**What you should do**
Return all of the data exactly as written, without the pictures.

Stored items
******************************

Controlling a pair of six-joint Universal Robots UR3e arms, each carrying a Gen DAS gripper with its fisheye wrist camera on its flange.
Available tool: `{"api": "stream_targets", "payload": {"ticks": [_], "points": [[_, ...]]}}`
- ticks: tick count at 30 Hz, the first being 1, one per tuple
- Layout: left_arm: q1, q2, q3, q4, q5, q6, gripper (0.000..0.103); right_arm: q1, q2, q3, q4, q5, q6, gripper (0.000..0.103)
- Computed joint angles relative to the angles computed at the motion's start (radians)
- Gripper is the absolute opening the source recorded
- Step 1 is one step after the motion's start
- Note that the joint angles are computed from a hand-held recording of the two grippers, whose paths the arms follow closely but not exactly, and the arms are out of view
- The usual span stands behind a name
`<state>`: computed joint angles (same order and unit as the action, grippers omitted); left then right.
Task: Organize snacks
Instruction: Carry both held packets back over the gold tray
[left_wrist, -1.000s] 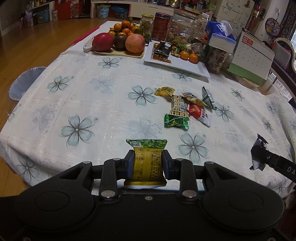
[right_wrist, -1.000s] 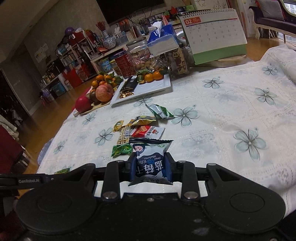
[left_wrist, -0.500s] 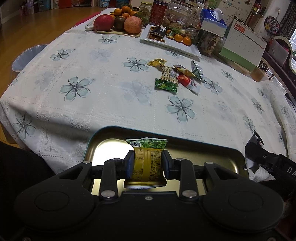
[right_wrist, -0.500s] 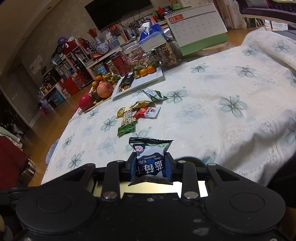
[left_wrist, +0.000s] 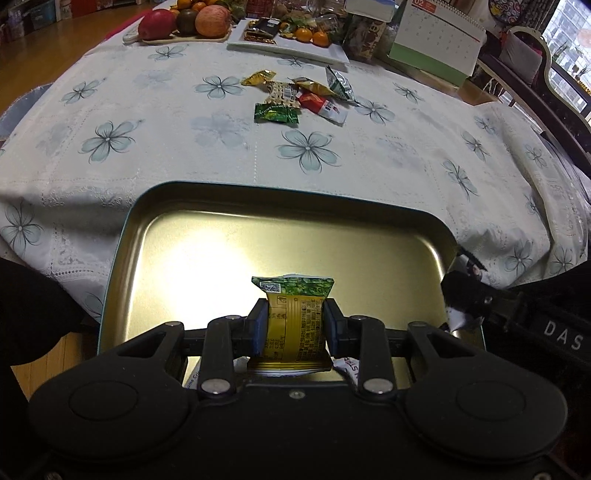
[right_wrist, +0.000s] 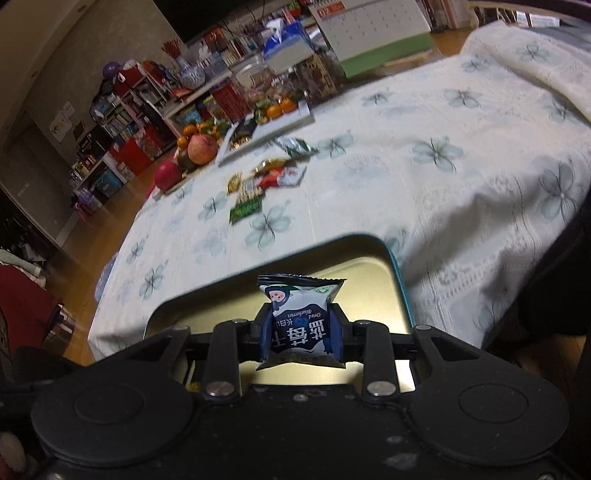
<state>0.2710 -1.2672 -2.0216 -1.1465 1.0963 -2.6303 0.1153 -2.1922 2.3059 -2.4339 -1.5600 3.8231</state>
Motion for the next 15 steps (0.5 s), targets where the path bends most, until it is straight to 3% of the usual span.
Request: {"api": "stream_targets", "payload": {"ticks": [6, 15], "points": [[0.019, -0.047, 0.075, -0.167, -0.013, 0.029, 0.039, 0.010, 0.000, -0.068, 0.200, 0.017, 0.039, 0.033], [0.007, -0.094, 0.126, -0.247, 0.006, 0.034, 0.039, 0.026, 0.036, -0.191, 0.432, 0.026, 0.031, 0.033]]}}
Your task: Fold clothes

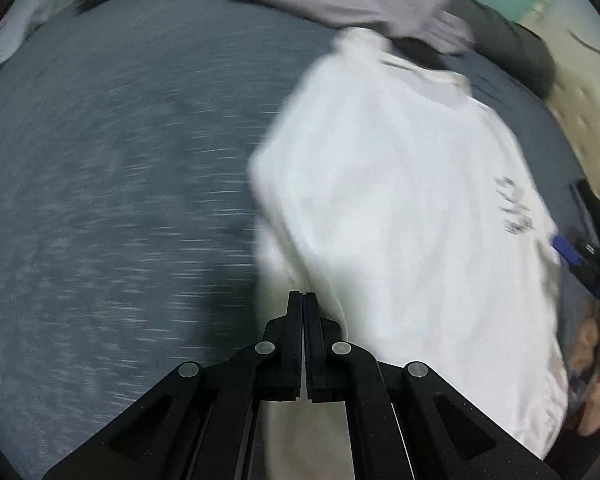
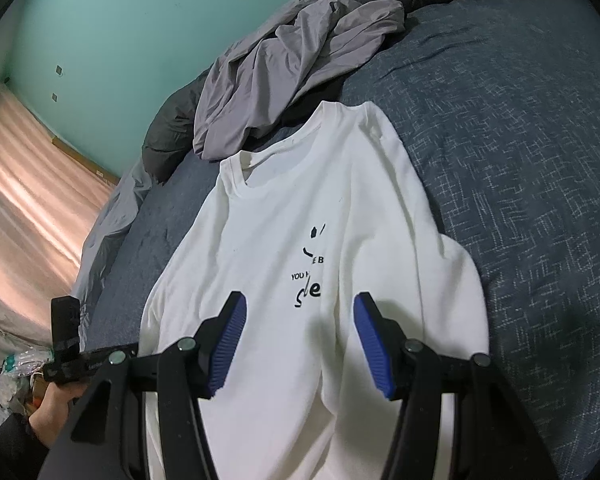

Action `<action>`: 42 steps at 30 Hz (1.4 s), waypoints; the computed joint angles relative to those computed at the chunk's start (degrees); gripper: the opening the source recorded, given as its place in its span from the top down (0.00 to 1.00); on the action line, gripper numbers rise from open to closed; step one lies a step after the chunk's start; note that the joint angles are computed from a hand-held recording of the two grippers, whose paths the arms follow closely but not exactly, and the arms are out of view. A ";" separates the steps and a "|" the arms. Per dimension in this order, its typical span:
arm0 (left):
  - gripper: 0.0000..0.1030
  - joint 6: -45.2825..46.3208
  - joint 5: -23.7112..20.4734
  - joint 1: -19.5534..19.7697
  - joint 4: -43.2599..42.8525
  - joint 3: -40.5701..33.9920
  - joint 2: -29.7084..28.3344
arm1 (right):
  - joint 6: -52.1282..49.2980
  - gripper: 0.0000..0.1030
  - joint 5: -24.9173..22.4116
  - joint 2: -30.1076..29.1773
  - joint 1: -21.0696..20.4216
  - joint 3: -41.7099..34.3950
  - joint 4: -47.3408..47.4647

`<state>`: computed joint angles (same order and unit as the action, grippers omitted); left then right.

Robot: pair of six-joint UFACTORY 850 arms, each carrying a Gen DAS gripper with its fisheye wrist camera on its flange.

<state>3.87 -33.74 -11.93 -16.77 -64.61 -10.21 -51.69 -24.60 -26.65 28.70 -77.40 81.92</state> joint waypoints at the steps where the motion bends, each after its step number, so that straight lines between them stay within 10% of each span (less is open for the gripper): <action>1: 1.00 0.92 -0.19 -0.93 -0.61 -0.28 -0.22 | -0.05 0.45 -0.05 0.02 0.00 0.03 0.12; 29: 0.92 1.72 1.46 0.38 -9.74 2.82 -1.27 | -0.46 0.45 -1.10 -0.42 -0.27 -0.09 1.40; 42: 1.00 -8.42 0.72 -0.59 4.47 -0.31 2.38 | -0.91 0.45 -1.54 -0.42 -0.29 0.08 2.77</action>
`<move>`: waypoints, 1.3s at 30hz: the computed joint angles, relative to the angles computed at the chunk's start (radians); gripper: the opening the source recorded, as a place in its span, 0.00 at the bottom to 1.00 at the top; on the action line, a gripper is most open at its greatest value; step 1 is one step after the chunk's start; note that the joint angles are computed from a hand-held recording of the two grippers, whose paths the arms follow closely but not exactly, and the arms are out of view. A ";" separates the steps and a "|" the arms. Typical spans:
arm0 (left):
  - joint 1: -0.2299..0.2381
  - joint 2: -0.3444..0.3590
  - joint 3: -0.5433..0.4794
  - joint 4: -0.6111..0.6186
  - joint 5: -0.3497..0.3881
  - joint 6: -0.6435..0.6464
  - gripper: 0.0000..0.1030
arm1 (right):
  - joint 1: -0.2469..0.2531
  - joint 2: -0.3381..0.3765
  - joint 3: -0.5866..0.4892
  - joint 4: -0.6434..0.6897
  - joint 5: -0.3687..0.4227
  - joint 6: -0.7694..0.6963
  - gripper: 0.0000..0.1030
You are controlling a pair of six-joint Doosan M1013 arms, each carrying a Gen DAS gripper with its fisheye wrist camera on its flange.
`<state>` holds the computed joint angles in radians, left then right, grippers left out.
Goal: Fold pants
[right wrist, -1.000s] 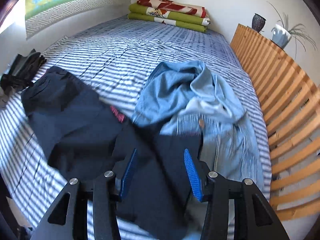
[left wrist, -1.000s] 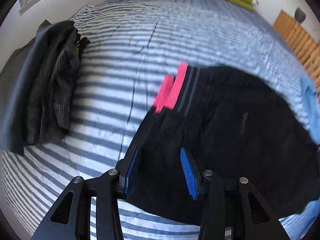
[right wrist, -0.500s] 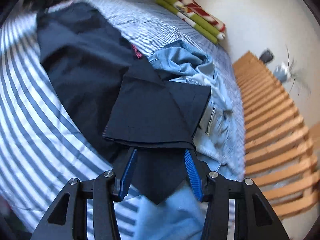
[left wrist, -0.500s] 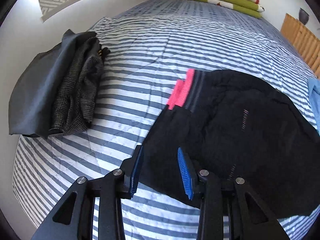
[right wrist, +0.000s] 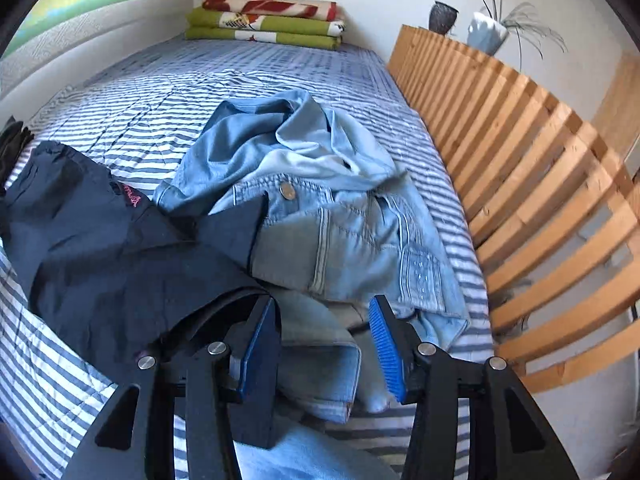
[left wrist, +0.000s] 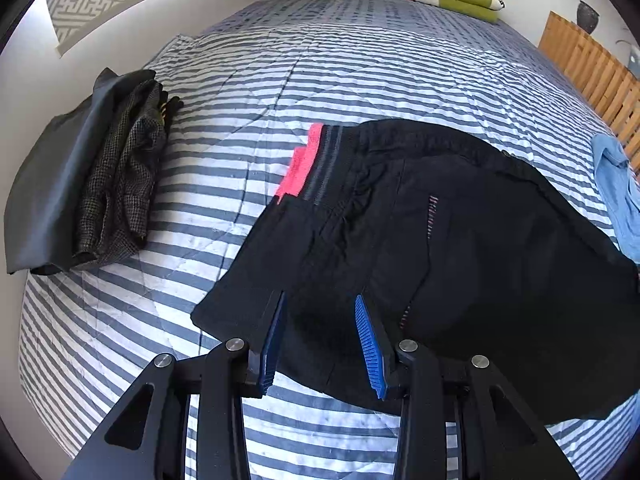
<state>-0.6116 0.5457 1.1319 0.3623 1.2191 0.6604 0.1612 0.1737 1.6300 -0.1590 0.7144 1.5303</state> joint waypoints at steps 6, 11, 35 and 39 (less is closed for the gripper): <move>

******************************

**Answer for the task**
Controlling a pair of six-joint Universal Robots UR3e arms, each carrying a Gen DAS gripper with its fisheye wrist camera on its flange.
Available tool: `{"api": "stream_targets", "payload": {"ticks": [_], "points": [[_, ...]]}}`
- ticks: tick count at 30 Hz, the first being 1, one per tuple
- Layout: left_arm: q1, q2, q3, q4, q5, q6, gripper (0.000..0.103); right_arm: q1, q2, q3, q4, q5, q6, gripper (0.000..0.103)
- Computed joint angles relative to the angles computed at the motion's start (radians)
- Gripper is the absolute opening the source recorded
- Step 1 is one step after the motion's start
- Note that the joint angles are computed from a hand-held recording of the two grippers, whose paths the arms follow closely but not exactly, and the arms are out of view
- The usual span stands behind a name
`<state>`: computed joint angles (same order and unit as the action, grippers omitted); left then right.
Task: Organize snacks
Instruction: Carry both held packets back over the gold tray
[left_wrist, -1.000s] 
[right_wrist, -1.000s] 
[left_wrist, -0.500s] 
[right_wrist, -0.500s] 
[left_wrist, +0.000s] 
[right_wrist, +0.000s] 
<state>0.2710 -1.2672 -2.0216 -1.1465 1.0963 -2.6303 0.1153 -2.1922 2.3059 -2.4339 -1.5600 3.8231</state>
Motion for the next 15 steps (0.5 s), targets where the path bends most, until it is straight to 3% of the usual span.
Request: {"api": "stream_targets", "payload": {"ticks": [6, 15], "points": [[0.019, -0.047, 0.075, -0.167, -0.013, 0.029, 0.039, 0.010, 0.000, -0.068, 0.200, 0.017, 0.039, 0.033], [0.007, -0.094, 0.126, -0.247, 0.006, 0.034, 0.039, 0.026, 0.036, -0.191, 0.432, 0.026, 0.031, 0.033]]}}
Your task: Fold clothes


Action `<action>`: 42 steps at 30 Hz (1.4 s), waypoints; the computed joint angles relative to those computed at the chunk's start (degrees); gripper: the opening the source recorded, given as its place in its span from the top down (0.00 to 1.00); on the action line, gripper numbers rise from open to closed; step one lies a step after the chunk's start; note that the joint angles are computed from a hand-held recording of the two grippers, whose paths the arms follow closely but not exactly, and the arms are out of view. A ";" separates the steps and a "|" the arms. Per dimension in this order, its typical span:
arm0 (left):
  - gripper: 0.0000..0.1030
  - joint 6: -45.2825..46.3208
  - joint 5: -23.7112..20.4734
  - joint 1: -19.5534..19.7697
  - joint 4: -43.2599..42.8525
  - joint 3: -40.5701..33.9920
  - joint 2: -29.7084..28.3344
arm1 (right):
  - joint 6: -52.1282..49.2980
  - gripper: 0.0000..0.1030
  - joint 5: -24.9173..22.4116
  - joint 2: -30.1076..29.1773
  - joint 1: -21.0696..20.4216
  - joint 3: -41.7099..34.3950
  - joint 4: -47.3408..47.4647

`<state>`: computed joint angles (same order and unit as the action, grippers omitted); left then right.

Robot: pair of six-joint UFACTORY 850 arms, each carrying a Gen DAS gripper with its fisheye wrist camera on its flange.

<state>3.87 -33.74 -11.93 -16.77 -64.61 -10.21 -51.69 -24.60 -26.65 28.70 -77.40 81.92</state> joint waypoints at the steps where the motion bends, each after its step number, so that straight lines between them stay within 10% of each span (less is open for the gripper): <action>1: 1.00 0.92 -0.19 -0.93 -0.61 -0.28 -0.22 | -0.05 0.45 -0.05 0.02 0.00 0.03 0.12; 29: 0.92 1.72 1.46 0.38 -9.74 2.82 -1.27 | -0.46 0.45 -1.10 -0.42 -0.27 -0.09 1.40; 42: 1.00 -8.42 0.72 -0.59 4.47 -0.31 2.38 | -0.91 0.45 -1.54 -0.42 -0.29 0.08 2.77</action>
`<move>`: waypoints, 1.3s at 30hz: the computed joint angles, relative to the angles computed at the chunk's start (radians); gripper: the opening the source recorded, as a place in its span, 0.00 at the bottom to 1.00 at the top; on the action line, a gripper is most open at its greatest value; step 1 is one step after the chunk's start; note that the joint angles are computed from a hand-held recording of the two grippers, whose paths the arms follow closely but not exactly, and the arms are out of view. A ";" separates the steps and a "|" the arms. Typical spans:
arm0 (left):
  - joint 1: -0.2299..0.2381
  - joint 2: -0.3444..0.3590
  - joint 3: -0.5433..0.4794
  - joint 4: -0.6111..0.6186
  - joint 5: -0.3497..0.3881
  - joint 6: -0.6435..0.6464
  - gripper: 0.0000..0.1030
arm1 (right):
  - joint 1: -0.2469..0.2531
  - joint 2: -0.3381..0.3765
  - joint 3: -0.5866..0.4892
  - joint 4: -0.6434..0.6897
  - joint 5: -0.3687..0.4227
  - joint 6: -0.7694..0.6963
  - gripper: 0.0000..0.1030
You are controlling a pair of six-joint Doosan M1013 arms, each carrying a Gen DAS gripper with its fisheye wrist camera on its flange.
`<state>` holds the computed joint angles in radians, left then right, grippers left out.
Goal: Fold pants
[right wrist, -1.000s] 
[left wrist, -1.000s] 
[right wrist, -0.500s] 
[left wrist, -0.500s] 
[right wrist, +0.000s] 
[left wrist, +0.000s] 
<state>-0.6116 0.5457 1.1319 0.3623 1.2191 0.6604 0.1612 0.1737 1.6300 -0.1590 0.7144 1.5303</state> joint waypoints at steps 6, 11, 35 and 39 (less is closed for the gripper): <move>

The exercise requires nothing further.